# What to produce
Across the listing below, count every line where the string "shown" appears, then give only the count.

# Source material
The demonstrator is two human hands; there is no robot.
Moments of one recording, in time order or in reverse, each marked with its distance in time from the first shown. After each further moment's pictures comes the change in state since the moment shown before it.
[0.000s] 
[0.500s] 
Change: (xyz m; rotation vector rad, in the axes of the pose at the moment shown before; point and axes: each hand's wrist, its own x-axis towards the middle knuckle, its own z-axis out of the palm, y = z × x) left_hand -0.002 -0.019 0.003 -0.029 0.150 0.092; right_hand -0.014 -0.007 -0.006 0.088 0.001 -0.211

# Problem solution
2